Королевская власть все больше оказывалась под влиянием аристократической партии «арманьяков», возглавляемой герцогами Орлеанского дома. Напротив, буржуазные слои Парижа и других городов сплотились вокруг Бургундской партии. Последняя, разумеется, не может рассматриваться как буржуазная или тем более народная, но политический выбор, сделанный бургундскими герцогами, превратил их на долгие годы в лояльных союзников городских движений, включая даже радикальные.
В 1413 году взбунтовались парижские ремесленники и торговцы, возглавляемые мясником Симоном Кабошем (Simon Caboche). Последовавшие за этим расправы над аристократами вызвали у английского историка Джанет Баркер живую аналогию с «насильственными действиями народных толп во время Великой французской революции» в 1790-х годах (mob violence, which would be a hallmark of the French Revolution in the 1790s)[243]
. Восставшие требовали передачи власти Бургундской партии. Ворвавшись во дворец, они принудили короля вновь, как в 1358 году, надеть эмблему взбунтовавшейся черни, на сей раз — белый колпак. Еще одна сцена, по замечанию Баркер, «которая поразительно напоминает события 1790-х годов»[244]. Восстание Кабоша во многом напоминало ремейк выступления парижан под руководством Этьена Марселя, но на сей раз его продуктом был указ об административной реформе, подготовленный комиссией, одним из участников которой был Пьер Кошон, впоследствии обесславленный историками как предатель из-за своей роли в процессе Жанны д'Арк. Позднее этот документ многими воспринимался как первая попытка написать для Франции конституцию. Перруа оценивает его куда более скромно, замечая, что «речь шла только о реформировании администрации», и в целом в «кабошьенском» ордонансе «ничего революционного нет»[245]. По мнению историка, реформа, которой добивались парижане на сей раз была даже более умеренной, чем во времена Этьена Марселя. Однако и в таком виде она была неприемлема для аристократии, которая после нескольких недель волнений смогла вернуть власть, опираясь на умеренную часть буржуазии, напуганную эксцессами «бунта». После восстановления порядка последовали репрессии против Кабоша и его сторонников, многие из которых нашли спасение, укрывшись во фламандских городах, принадлежавших герцогу Бургундии, категорически отказывавшемуся их выдавать.Экономическое и культурное развитие Бургундии было достаточно динамичным, тем более, что под ее властью оказались торгово-промышленные центры Фландрии. Подобно Ланкастерам, бургундские герцоги стремились учитывать в своей политике интересы местной буржуазии, которая обеспечивала им стабильную финансовую базу.

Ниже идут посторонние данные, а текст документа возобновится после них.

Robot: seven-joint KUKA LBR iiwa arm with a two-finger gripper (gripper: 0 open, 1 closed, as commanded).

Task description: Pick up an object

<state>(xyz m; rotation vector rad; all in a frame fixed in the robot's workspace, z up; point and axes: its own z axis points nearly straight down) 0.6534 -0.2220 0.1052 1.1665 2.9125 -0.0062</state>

В свою очередь, буржуазия Парижа и других городов Франции видела в Бургундии образец правильно управляемого государства, в противоположность французской монархии, находившейся в руках аристократических клик. Парижские буржуа прекрасно отдавали себе отчет в своих действиях, когда поддерживали бургундцев против арманьяков: за герцогом Бургундии стояли фламандские торговые города. Париж прочно стоял за бургундцев не только против арманьяков, но и позднее — против Жанны д’Арк. Когда после убийства арманьяками Иоанна Бесстрашного в 1419 году его наследник Филипп решился на открытое сотрудничество с англичанами, это решение было продиктовано не просто чувством мести и феодальными амбициями Бургундского герцогства. Города Фландрии, находившиеся под властью бургундцев, оказывали самое активное влияние на политику как английского, так и бургундского дворов.
Вплоть до 1420 года Бургундия, не участвуя реально в войне с Англией, формально сохраняла верность парижской династии Валуа. В ответ на призыв французского короля многие бургундские рыцари пошли к Азенкуру, движимые, однако, не национальным чувством, а представлениями о феодальной чести (от которых отступил герцог, не явившись — во имя политической целесообразности). Рыцарей приняли — в их лояльности не сомневались. А парижское ополчение не пустили на поле боя, опасаясь, что оно ударит в спину рыцарям. «Чужие» Ланкастеры парижским буржуа были ближе, чем «свои» Орлеаны и Валуа. Но у Генриха не было плана воевать за интересы парижских буржуа. А Бургундцы подчинили все свои действия в конечном счете феодальному интересу. Потому социально-политическая коалиция, которая вручила английскому королю ключи от Парижа, оказалась в 1420-1430-е годы крайне нестабильной.
События 1420 года задним числом были интерпретированы как попытка завоевания Франции англичанами. Это вполне соответствует идеологической традиции позднейшего французского национализма, хотя во французской литературе XIX века можно найти и сетования по поводу упущенного в XV веке шанса на создание единого англо-французского государства, которое доминировало бы в Европе.
В действительности об объединении двух государств речь никогда не шла.